Like many idealistic young people right after World War II, I was a World Federalist and hoped that the Soviet Union could be persuaded to join a world government. Because of this interest, I majored in Russian at Bryn Mawr and in 1953 received an MA in Russian studies from Harvard. My first job was in Washington as a researcher for the newly elected senator from Massachusetts, John F. Kennedy.

Oddly, it was in New York, where I later went to work as a Russian-language translator, that I got to know Senator Kennedy. I saw him there occasionally during the winter of 1954–1955 when he was undergoing two operations on his spine. Doctors at the hospital said that the danger did not come from his back, but from a form of Addison’s disease, a disorder of the adrenal glands, which produce hormones that enable the body to deal with stress. Kennedy could survive a major operation, and was one of the very first to do so, because of cortisone and other artificial substances that were used to combat shock and infection.

One of the doctors I knew begged Kennedy not to go through with the first operation. And Kennedy, about to be wheeled into surgery, said simply: “I’d rather die than go around the rest of my life on crutches.”

That winter he did almost die, several times.

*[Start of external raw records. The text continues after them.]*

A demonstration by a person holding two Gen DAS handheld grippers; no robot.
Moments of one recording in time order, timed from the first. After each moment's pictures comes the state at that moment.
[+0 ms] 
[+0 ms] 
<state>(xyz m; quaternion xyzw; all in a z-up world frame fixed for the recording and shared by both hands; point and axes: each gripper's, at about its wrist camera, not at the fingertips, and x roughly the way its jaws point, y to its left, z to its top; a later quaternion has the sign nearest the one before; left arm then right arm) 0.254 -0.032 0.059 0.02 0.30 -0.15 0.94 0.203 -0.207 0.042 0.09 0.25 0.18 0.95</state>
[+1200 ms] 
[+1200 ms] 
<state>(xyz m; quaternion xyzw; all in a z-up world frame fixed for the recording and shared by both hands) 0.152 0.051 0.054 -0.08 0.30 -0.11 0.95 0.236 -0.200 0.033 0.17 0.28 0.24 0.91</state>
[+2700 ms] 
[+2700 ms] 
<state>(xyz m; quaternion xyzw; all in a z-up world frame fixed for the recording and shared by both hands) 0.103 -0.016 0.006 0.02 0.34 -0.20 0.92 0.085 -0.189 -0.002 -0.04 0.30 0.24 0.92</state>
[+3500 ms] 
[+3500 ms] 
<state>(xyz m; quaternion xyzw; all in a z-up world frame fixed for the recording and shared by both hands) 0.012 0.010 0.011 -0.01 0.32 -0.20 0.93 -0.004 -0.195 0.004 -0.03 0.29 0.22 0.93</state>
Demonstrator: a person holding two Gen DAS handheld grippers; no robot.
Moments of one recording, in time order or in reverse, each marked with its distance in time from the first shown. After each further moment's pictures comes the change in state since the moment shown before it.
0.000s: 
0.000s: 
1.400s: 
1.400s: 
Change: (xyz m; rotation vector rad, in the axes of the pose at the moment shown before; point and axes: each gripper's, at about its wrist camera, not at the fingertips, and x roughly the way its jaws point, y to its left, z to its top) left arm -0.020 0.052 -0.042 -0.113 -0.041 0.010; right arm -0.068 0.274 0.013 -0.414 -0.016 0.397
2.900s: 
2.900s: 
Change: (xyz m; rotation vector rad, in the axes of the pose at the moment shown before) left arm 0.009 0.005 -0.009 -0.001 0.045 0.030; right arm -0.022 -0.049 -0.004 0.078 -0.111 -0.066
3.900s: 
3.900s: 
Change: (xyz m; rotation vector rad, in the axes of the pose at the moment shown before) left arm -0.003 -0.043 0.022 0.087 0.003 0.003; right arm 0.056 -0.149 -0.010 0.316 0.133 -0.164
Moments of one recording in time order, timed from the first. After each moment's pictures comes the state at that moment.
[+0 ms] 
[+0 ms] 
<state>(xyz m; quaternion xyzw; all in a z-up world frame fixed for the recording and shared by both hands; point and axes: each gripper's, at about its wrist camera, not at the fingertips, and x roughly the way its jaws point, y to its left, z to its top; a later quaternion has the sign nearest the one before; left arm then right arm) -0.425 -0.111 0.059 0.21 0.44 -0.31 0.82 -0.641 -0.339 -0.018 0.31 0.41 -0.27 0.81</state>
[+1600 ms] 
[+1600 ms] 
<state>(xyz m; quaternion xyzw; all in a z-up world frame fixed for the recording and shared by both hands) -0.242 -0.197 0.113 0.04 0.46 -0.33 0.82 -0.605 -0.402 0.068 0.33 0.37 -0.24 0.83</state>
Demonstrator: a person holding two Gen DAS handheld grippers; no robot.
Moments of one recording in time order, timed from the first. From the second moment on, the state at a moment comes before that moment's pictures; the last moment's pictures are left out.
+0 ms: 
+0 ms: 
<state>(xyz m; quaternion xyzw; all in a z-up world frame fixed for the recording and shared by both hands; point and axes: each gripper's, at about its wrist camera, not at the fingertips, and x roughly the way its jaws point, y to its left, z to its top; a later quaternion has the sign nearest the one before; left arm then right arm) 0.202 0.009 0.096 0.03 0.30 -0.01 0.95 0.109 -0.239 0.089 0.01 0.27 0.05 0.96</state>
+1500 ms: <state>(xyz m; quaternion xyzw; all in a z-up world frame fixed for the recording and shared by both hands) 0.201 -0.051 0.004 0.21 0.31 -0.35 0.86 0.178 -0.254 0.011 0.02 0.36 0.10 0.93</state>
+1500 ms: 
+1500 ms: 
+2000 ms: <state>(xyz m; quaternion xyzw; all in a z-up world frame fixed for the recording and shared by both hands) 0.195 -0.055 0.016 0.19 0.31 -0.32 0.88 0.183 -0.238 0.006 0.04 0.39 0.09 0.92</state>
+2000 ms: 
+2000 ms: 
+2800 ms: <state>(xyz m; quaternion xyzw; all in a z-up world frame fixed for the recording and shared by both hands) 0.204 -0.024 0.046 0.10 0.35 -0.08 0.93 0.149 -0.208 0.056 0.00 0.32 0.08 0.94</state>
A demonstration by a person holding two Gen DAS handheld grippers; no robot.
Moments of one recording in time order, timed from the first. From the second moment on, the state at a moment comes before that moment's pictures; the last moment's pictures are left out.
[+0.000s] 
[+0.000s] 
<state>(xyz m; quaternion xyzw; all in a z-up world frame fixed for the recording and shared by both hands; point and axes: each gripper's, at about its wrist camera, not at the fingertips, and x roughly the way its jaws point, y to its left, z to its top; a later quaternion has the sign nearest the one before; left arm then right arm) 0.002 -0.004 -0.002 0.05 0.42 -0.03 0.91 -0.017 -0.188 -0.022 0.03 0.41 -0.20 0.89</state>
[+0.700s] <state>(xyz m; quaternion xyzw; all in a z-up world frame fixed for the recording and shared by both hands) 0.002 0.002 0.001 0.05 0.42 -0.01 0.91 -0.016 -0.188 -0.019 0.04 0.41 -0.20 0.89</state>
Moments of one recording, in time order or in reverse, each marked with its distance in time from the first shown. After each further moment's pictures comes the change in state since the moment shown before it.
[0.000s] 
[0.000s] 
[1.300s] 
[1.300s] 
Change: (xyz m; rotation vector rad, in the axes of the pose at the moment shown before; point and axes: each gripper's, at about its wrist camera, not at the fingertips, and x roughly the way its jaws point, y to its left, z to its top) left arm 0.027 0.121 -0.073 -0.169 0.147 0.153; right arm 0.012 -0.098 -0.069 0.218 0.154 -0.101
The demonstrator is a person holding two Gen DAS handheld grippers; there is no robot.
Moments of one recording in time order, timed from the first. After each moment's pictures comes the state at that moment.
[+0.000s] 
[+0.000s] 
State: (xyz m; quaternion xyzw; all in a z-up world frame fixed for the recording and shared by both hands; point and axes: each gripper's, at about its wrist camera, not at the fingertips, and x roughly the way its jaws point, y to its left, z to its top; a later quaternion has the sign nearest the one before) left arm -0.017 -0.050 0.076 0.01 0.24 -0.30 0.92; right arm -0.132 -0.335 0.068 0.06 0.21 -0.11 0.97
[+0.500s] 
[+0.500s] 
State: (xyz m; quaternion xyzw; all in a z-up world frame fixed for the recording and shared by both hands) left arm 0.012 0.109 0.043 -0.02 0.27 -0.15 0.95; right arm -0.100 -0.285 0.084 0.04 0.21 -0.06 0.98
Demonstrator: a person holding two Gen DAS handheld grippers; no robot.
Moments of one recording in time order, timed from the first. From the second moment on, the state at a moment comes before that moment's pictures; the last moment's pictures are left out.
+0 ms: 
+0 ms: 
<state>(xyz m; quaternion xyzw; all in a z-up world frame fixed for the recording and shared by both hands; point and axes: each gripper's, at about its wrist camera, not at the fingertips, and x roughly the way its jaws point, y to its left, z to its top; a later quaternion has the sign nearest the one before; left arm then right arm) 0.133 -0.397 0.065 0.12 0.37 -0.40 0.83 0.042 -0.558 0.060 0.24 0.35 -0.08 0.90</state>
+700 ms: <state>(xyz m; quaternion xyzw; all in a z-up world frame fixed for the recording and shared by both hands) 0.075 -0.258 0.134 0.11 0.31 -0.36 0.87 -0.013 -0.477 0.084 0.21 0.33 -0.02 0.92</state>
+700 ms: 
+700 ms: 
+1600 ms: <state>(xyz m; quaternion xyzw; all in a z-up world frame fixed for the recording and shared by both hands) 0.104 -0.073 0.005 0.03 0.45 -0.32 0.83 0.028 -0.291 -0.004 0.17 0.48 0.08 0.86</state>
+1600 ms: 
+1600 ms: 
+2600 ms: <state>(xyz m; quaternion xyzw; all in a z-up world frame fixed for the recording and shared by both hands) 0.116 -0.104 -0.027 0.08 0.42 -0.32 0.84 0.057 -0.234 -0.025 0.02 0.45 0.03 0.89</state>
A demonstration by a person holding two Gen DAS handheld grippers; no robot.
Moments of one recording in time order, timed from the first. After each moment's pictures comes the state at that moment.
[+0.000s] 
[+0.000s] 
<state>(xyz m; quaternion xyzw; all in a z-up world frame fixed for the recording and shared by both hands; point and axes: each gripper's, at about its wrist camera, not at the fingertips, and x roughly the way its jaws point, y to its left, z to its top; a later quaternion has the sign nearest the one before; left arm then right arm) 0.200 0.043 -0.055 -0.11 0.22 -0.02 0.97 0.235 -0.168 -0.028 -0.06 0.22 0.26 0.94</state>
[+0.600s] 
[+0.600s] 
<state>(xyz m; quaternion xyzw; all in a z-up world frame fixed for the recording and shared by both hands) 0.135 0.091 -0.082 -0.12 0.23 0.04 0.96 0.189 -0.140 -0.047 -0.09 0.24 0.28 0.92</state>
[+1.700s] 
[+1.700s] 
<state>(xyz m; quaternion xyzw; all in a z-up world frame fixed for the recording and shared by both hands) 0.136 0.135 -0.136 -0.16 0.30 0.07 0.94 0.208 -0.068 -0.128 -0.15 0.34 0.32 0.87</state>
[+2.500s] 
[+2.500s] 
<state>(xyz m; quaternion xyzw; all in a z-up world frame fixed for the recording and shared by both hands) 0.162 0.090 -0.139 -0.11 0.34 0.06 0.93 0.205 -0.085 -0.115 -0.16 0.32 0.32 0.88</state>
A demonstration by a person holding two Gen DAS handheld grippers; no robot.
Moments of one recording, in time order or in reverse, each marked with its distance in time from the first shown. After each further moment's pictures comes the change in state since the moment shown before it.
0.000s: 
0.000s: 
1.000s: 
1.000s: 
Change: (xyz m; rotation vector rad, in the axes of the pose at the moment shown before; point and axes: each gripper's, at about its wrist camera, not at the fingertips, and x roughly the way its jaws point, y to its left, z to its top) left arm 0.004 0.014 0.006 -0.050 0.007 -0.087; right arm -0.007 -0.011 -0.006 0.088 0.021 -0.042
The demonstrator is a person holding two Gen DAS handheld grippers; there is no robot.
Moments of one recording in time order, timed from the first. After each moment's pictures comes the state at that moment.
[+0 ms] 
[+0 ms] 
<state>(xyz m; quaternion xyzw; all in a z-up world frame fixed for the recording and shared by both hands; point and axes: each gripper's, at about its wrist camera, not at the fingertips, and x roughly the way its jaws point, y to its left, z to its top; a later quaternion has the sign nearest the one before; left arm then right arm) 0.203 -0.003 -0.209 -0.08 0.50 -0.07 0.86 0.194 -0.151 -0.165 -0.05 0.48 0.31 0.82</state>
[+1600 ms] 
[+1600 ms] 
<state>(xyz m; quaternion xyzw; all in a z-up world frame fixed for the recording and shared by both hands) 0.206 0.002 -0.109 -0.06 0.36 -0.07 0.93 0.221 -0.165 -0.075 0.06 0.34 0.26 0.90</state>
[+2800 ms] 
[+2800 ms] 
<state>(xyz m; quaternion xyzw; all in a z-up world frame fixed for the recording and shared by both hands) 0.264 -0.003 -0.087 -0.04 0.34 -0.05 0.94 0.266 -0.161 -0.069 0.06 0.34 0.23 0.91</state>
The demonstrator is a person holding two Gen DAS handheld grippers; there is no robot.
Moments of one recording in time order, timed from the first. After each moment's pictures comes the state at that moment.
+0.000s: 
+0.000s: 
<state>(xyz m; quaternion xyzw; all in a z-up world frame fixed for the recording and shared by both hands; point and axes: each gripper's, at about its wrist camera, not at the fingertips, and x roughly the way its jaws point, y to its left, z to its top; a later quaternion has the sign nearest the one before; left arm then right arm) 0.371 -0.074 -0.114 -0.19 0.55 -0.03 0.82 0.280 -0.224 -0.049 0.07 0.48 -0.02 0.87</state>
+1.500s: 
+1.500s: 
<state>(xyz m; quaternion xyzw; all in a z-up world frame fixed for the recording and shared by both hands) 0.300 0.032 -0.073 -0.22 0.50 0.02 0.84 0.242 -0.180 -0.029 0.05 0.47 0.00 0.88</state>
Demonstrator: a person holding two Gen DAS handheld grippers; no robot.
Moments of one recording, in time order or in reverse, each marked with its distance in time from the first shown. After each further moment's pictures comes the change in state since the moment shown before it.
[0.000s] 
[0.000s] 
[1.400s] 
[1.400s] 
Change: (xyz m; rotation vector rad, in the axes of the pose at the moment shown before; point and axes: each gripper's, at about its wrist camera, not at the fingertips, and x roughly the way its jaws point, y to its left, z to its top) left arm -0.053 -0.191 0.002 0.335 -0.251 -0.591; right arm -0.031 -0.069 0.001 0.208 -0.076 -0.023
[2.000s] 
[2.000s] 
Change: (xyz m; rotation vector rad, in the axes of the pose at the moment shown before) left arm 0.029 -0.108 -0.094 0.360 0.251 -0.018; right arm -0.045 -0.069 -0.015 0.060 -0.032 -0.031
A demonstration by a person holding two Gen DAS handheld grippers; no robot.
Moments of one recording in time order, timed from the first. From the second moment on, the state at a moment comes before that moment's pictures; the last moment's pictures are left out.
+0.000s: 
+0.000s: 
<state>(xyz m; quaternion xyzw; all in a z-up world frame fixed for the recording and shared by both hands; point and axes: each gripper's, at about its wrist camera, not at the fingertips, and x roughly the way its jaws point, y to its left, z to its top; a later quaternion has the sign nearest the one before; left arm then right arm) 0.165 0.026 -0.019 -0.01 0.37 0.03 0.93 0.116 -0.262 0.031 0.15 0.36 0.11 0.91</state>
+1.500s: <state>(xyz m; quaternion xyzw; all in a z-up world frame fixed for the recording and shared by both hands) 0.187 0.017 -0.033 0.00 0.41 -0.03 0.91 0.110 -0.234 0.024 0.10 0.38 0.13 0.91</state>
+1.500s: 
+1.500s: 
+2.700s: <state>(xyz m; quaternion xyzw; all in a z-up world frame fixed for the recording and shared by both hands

I went to see him, posing as one of his sisters, whenever he asked me to come or whenever I heard that he was better. Each time I went I was sad because I thought he was going to die. But within a few minutes I would be laughing and incredulous at the scene in his hospital room. One Saturday I found him with a Howdy Doody doll as tall as he was lying under the covers beside him. He had a tank of tropical fish at the foot of the bed and a life-size cutout of Marilyn Monroe tacked upside down on his door. On the floor at the head of his bed were three tall stacks of books, and I noticed that many of them were about how this or that politician had become president, or how some politician or other had won his party’s nomination for the presidency. On this particular afternoon the room was also filled with a gaggle of gum-chewing bobby-soxers, “cousins from New Jersey,” Jack said, every one of whom was treating him with ebullient irreverence. A nurse came in and raised her hand to her head in dismay. “He’s supposed to see no one but family,” she moaned. “But he has such an enormous family—especially sisters.”

Sometimes I brought him a copy of the New York Post in an effort to make him more liberal. Once he hurled it across the room, and it hit me with a force that belied his weakened state. “You liberals!” he shouted, and went on to excoriate half a dozen Harvard professors and experts on Russia whom I admired—all of them to become well-known advisers of his once he was in the White House. You see, Jack had not come on his liberal days yet.